When a program is compiled, it passes through a “pipeline” which can be visualized like this:

source text —> tokens —> AST —> IR code —> target code

First, source text is parsed into an Abstract Syntax tree. This is where syntactic transformations, scope resolution, variable resolution and type resolution happens, as well as most error checking. After some piece of source code has been successfully translated into AST, Intermediate Representation (just “IR” from here on) is built from the AST.
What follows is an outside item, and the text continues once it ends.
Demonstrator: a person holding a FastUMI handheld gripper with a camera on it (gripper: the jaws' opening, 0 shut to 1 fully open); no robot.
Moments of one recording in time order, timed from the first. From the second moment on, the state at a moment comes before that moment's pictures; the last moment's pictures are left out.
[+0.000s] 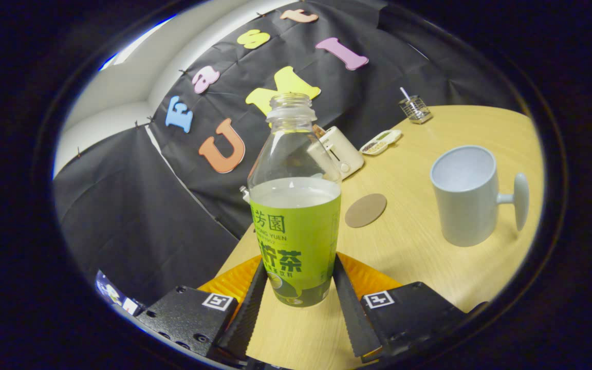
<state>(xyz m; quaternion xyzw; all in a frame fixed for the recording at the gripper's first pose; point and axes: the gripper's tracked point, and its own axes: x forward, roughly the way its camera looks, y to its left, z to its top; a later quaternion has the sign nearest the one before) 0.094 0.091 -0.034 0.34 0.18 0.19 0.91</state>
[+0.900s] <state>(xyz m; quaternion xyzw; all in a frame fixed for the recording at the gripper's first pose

Here’s a short example, starting with source code:

fun foo(x, y int) int {
  if x > 3 {
    y++
  }
  x + y
}

The following AST is built from parsing the foo function:

(fun <(int, int)->int> foo ((x int) (y int))
  (block
    (if (<bool>GT <int>x <int>3)
      (assign (<int>y) INC)
    )
    (return (<int>ADD <int>x <int>y))
  )
)

And here is the IR generated for that function’s AST:

foo (int int)->int
  b0:                          // function's entry block
    v1 = LoadParam <int> [0]   // load parameter x
    v2 = LoadParam <int> [1]   // load parameter y
    v3 = i32Const <int> [3]    // load constant 3
    v4 = i32Gt_u <bool> v1 v3  // x > 3
    v5 = i32Const <int> [1]    // load constant 1
  if v4 —> b1 b2               // if ... then goto b1, else goto b2

  b1: <— b0                    // "then" branch of "if"
    v6 = i32Add <int> v2 v5    // y + 1
  cont —> b2                   // unconditionally continue to block 2

  b2: <— b0, b1                // end "if" ("else" branch)
    v8 = Phi <int> v2 v6       // note that y varies with entry branch
    v9 = i32Add <int> v1 v8    // x + y
  ret v9                       // return x from function

We can observe a few things about this process:

Internal constructs

Op is an enum representing all basic operations (instructions). e.g. i32Gt_u for “compare two unsigned 32-bit integers with greater-then”. There are a few special operations, like Phi which represents a SSA phi (branch merge point.) The set of operations closely matches the instruction set of WebAssembly

Value is “a line of IR”; holds operation and operands in a Three-Address Code fashion. Uniquely numbered within a function.

Block is basic block containing Values. Contains links to predecessor blocks in .preds and to successors in .succs. Blocks forms the Control Flow Graph of a function.

BlockKind denotes what specific kind a block is; how a block exists. The .control property of the block controls the path taken from a block.

kind control (x) successors notes
Plain (nil) next e.g. cont/goto
If boolean then, else  
Ret memory (none)  
First   next used by lowering pass

Fun represents a function and contains a list of all blocks that comprises the function. Fun also maintains a constant cache and handles value and block ID allocation.

IRBuilder builds IR for a package on a per-function basis